I have the following data frame:
product_id | year | sales | freq |
---|---|---|---|
1 | 2023 | 100 | 2 |
1 | 2022 | 200 | 3 |
2 | 2023 | 10 | 2 |
3 | 2022 | 600 | 3 |
I want to add another column that calculates and adds mean values to the data frame based on the following formula.
if df["freq"] = x: df["mean_sales"] = the mean of 'x' rows below and 'x' rows above the current row where the product id is the same.
I want to sort the table first by product ID and year.

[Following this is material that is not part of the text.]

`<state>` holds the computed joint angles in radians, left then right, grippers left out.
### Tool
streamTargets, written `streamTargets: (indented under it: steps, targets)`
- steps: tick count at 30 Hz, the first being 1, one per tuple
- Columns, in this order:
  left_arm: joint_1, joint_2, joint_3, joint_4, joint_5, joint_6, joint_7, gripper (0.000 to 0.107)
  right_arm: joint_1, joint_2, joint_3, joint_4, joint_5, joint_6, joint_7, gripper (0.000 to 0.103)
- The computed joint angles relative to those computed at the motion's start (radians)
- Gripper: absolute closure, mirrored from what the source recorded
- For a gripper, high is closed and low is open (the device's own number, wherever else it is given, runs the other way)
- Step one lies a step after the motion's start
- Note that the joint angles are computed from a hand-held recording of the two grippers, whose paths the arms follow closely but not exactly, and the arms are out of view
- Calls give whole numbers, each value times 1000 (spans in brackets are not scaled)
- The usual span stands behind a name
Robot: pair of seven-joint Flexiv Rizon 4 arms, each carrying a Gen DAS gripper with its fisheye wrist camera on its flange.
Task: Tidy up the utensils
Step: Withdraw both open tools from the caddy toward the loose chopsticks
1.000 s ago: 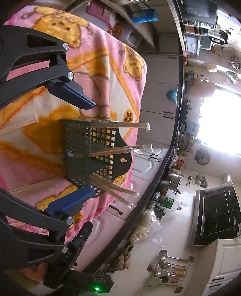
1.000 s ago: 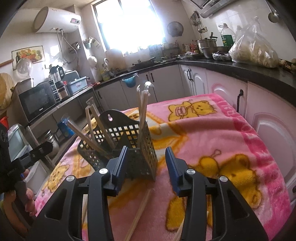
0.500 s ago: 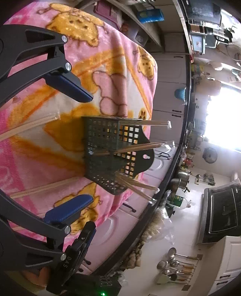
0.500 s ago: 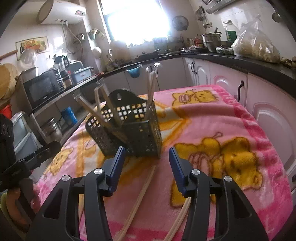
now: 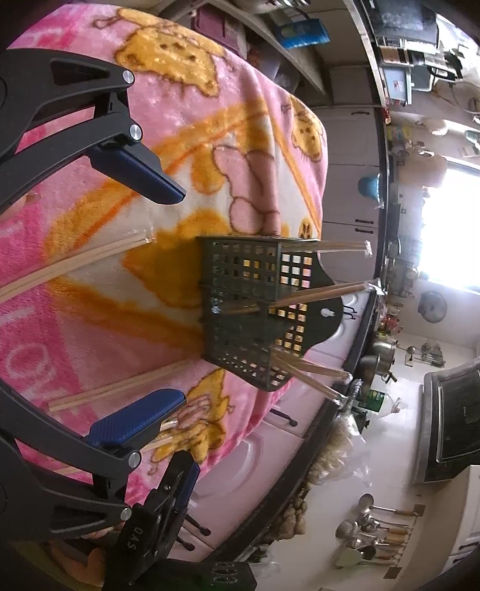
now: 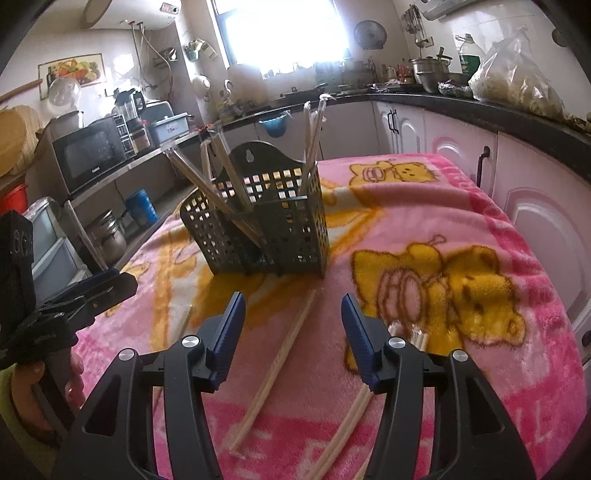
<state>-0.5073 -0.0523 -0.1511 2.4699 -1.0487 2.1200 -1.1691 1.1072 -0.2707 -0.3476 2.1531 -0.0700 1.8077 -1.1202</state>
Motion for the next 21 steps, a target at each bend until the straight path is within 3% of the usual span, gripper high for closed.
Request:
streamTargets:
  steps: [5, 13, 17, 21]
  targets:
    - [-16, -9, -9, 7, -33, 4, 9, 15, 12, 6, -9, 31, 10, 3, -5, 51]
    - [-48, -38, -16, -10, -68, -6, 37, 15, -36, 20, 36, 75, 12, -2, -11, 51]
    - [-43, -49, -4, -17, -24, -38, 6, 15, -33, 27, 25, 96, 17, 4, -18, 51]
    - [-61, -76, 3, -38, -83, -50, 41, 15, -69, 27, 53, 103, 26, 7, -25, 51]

Then group it by product ID and then calculate the mean based on the formula above.
Here is my pseudocode that is currently not working as expected:
import pandas as pd
data = {
"product_id": [1, 1, 2, 3],
"year": [2023, 2022, 2023, 2022],
"sales": [100, 200, 10, 600],
"freq": [2, 3, 2, 3],
}
df = pd.DataFrame(data)
unique_frequencies = df["freq"].unique().tolist()
for frequency in unique_frequencies:
df_tmp = df[[df["freq"] == frequency]].sort_values(by=["product_id","year"], ascending=True).groupby("product_id")
df_tmp["mean_sales"] = df_tmp["sales"].rolling(window_size=frequency, closed="left").mean()
df_results = pd.concat([df_results, df_tmp])
I get the following error while trying this operation: TypeError: 'DataFrameGroupBy' object does not support item assignment.
I would really appreciate if someone can help me solve this. Alternate methods are also welcome.